● Problem to work on
Return the records verbatim.

● Dataset items

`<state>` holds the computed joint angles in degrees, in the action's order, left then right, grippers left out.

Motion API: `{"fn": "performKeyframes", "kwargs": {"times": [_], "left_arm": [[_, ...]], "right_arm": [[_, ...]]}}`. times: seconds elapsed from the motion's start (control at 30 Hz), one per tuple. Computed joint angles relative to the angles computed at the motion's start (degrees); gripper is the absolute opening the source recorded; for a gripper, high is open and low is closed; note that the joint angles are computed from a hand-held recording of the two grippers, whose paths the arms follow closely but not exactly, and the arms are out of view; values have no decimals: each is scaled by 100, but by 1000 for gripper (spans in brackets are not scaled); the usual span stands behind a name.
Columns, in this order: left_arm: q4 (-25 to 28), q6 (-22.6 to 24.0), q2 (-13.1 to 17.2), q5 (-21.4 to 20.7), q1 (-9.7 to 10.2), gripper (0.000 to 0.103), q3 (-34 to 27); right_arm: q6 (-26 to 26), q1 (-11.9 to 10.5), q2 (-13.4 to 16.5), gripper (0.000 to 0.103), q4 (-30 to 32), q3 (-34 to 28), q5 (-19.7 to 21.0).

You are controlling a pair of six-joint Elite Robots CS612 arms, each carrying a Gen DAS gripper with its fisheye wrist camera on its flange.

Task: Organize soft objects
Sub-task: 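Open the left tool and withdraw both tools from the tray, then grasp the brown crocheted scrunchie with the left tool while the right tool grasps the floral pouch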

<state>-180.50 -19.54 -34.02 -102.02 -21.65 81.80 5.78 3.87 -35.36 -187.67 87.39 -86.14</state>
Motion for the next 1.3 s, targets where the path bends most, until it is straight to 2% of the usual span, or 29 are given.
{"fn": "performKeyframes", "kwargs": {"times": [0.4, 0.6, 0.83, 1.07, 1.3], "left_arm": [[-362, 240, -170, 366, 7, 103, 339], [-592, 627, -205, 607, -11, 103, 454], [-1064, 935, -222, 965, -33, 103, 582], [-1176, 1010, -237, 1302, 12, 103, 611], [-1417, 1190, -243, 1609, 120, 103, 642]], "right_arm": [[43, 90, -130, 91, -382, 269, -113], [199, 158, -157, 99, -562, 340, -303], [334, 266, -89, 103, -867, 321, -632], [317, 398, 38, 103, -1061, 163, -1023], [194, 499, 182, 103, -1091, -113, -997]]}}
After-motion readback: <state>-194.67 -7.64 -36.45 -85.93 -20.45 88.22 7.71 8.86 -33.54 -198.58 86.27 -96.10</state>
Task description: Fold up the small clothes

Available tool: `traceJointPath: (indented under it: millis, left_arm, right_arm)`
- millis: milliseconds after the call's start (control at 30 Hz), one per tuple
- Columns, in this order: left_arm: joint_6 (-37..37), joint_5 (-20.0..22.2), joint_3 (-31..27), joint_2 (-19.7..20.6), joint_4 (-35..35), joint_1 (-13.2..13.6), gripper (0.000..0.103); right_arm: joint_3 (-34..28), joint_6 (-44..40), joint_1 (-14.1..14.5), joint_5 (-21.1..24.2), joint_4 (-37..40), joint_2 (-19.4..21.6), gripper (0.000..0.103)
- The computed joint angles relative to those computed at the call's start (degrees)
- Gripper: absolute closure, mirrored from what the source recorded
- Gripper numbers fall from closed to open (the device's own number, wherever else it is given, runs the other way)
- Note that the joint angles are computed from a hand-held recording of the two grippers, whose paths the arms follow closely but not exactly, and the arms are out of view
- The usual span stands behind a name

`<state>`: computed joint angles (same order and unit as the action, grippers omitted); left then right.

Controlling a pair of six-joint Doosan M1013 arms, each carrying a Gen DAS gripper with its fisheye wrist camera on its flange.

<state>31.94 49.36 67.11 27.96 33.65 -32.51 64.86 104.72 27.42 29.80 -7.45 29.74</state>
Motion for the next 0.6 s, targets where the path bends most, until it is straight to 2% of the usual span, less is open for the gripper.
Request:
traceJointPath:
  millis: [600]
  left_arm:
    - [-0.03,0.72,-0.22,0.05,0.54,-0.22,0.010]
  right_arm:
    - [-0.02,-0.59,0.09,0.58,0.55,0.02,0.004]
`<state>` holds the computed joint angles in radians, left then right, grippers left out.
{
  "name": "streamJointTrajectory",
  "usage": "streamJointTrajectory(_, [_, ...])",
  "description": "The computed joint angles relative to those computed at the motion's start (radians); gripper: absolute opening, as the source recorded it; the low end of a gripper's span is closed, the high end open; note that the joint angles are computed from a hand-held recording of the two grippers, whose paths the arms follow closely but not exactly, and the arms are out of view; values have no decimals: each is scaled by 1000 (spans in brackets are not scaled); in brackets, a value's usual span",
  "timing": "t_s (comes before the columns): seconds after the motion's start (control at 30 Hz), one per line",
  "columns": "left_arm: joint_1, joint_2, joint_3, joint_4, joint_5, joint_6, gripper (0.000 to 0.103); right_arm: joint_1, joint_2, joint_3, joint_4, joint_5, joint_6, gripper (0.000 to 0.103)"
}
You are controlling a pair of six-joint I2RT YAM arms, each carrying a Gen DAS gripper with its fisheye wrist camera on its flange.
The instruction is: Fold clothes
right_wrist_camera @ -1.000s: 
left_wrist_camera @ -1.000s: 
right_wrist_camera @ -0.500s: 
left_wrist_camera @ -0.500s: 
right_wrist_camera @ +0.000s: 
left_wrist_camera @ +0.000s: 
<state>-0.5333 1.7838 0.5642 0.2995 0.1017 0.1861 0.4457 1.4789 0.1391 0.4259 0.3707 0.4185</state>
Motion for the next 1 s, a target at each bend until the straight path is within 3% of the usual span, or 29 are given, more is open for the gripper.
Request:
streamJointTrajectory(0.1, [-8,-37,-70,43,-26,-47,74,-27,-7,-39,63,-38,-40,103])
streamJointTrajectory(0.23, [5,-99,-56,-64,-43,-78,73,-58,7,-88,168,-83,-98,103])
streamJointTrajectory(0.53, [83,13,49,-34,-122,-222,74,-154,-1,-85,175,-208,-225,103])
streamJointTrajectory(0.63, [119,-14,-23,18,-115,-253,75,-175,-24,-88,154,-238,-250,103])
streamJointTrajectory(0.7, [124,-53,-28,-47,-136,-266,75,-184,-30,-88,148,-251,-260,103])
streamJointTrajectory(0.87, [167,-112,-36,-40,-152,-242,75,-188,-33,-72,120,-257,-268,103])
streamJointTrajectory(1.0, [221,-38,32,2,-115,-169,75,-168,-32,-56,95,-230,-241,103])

● Finished exercise
`<state>` holds the computed joint angles in degrees, in the action's order, left then right, grippers left out.

Motion API: `{"fn": "performKeyframes", "kwargs": {"times": [_], "left_arm": [[_, ...]], "right_arm": [[_, ...]]}}`. times: seconds elapsed from the motion's start (control at 30 Hz), one per tuple. Computed joint angles relative to the angles computed at the motion's start (degrees); gripper is the absolute opening the source recorded; for a gripper, high is open and low is closed; note that the joint angles are computed from a hand-held recording of the two grippers, whose paths the arms follow closely but not exactly, and the arms are out of view; values have no decimals: each is scaled by 100, but by 1000 for gripper (spans in brackets are not scaled); the usual span stands behind a name.
Columns, in this order: left_arm: q4 (-25 to 28), q6 (-22.6 to 24.0), q2 (-13.1 to 17.2), q5 (-21.4 to 20.7), q1 (-9.7 to 10.2), gripper (0.000 to 0.103), q3 (-34 to 27); right_arm: q6 (-26 to 26), q1 (-11.9 to 10.5), q2 (-13.4 to 16.5), gripper (0.000 to 0.103), q4 (-30 to 32), q3 (-34 to 28), q5 (-19.7 to 21.0).

You are controlling a pair of six-joint Elite Robots CS612 arms, each carrying a Gen DAS gripper with its fisheye wrist camera on its flange.

Task: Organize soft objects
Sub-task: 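Open the left tool and withdraw both tools from the tray, then grasp the brown crocheted scrunchie with the left tool while the right tool grasps the floral pouch
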
<state>-180.50 -19.54 -34.02 -102.02 -21.65 81.80 5.78 3.87 -35.36 -187.67 87.39 -86.14</state>
Motion for the next 1.3 s, targets where the path bends most, until it is straight to 2% of the usual span, or 29 are given.
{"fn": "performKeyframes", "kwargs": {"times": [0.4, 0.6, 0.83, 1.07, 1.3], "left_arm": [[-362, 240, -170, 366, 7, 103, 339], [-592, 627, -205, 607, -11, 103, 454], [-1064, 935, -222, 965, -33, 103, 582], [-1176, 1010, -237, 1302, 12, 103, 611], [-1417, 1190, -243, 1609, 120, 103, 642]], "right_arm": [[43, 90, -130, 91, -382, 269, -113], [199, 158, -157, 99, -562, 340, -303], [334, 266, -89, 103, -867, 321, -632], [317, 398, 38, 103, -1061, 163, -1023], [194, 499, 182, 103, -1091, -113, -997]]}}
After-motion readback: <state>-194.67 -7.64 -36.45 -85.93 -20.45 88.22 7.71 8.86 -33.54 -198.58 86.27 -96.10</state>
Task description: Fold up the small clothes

Available tool: `traceJointPath: (indented under it: millis, left_arm, right_arm)`
- millis: milliseconds after the call's start (control at 30 Hz), one per tuple
- Columns, in this order: left_arm: joint_6 (-37..37), joint_5 (-20.0..22.2), joint_3 (-31..27), joint_2 (-19.7..20.6), joint_4 (-35..35), joint_1 (-13.2..13.6), gripper (0.000..0.103); right_arm: joint_3 (-34..28), joint_6 (-44..40), joint_1 (-14.1..14.5), joint_5 (-21.1..24.2), joint_4 (-37..40), joint_2 (-19.4..21.6), gripper (0.000..0.103)
- The computed joint angles relative to those computed at the call's start (degrees)
- Gripper: absolute closure, mirrored from what the source recorded
- Gripper numbers fall from closed to open (the device's own number, wherever else it is given, runs the other way)
- Note that the joint angles are computed from a hand-held recording of the two grippers, whose paths the arms follow closely but not exactly, and the arms are out of view
- The usual span stands behind a name

`<state>`: computed joint angles (same order and unit as the action, grippers omitted); left then right.

Controlling a pair of six-joint Doosan M1013 arms, each carrying a Gen DAS gripper with its fisheye wrist camera on its flange.

<state>31.94 49.36 67.11 27.96 33.65 -32.51 64.86 104.72 27.42 29.80 -7.45 29.74</state>
Motion for the next 0.6 s, targets where the path bends most, until it is straight to 2% of the usual span, less is open for the gripper.
Request:
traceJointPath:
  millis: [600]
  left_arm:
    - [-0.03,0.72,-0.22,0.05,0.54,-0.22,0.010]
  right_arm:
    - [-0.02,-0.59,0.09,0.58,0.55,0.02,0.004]
`<state>` holds the computed joint angles in radians, left then right, grippers left out.
{
  "name": "streamJointTrajectory",
  "usage": "streamJointTrajectory(_, [_, ...])",
  "description": "The computed joint angles relative to those computed at the motion's start (radians); gripper: absolute opening, as the source recorded it; the low end of a gripper's span is closed, the high end open; note that the joint angles are computed from a hand-held recording of the two grippers, whose paths the arms follow closely but not exactly, and the arms are out of view; values have no decimals: each is scaled by 1000 (spans in brackets are not scaled); in brackets, a value's usual span",
  "timing": "t_s (comes before the columns): seconds after the motion's start (control at 30 Hz), one per line",
  "columns": "left_arm: joint_1, joint_2, joint_3, joint_4, joint_5, joint_6, gripper (0.000 to 0.103); right_arm: joint_1, joint_2, joint_3, joint_4, joint_5, joint_6, gripper (0.000 to 0.103)"
}
You are controlling a pair of six-joint I2RT YAM arms, each carrying a Gen DAS gripper with its fisheye wrist camera on its flange.
The instruction is: Fold clothes
right_wrist_camera @ -1.000s: 
left_wrist_camera @ -1.000s: 
right_wrist_camera @ -0.500s: 
left_wrist_camera @ -0.500s: 
right_wrist_camera @ +0.000s: 
left_wrist_camera @ +0.000s: 
<state>-0.5333 1.7838 0.5642 0.2995 0.1017 0.1861 0.4457 1.4789 0.1391 0.4259 0.3707 0.4185</state>
Motion for the next 1 s, a target at each bend until the straight path is within 3% of the usual span, or 29 are given, more is open for the gripper.
Request:
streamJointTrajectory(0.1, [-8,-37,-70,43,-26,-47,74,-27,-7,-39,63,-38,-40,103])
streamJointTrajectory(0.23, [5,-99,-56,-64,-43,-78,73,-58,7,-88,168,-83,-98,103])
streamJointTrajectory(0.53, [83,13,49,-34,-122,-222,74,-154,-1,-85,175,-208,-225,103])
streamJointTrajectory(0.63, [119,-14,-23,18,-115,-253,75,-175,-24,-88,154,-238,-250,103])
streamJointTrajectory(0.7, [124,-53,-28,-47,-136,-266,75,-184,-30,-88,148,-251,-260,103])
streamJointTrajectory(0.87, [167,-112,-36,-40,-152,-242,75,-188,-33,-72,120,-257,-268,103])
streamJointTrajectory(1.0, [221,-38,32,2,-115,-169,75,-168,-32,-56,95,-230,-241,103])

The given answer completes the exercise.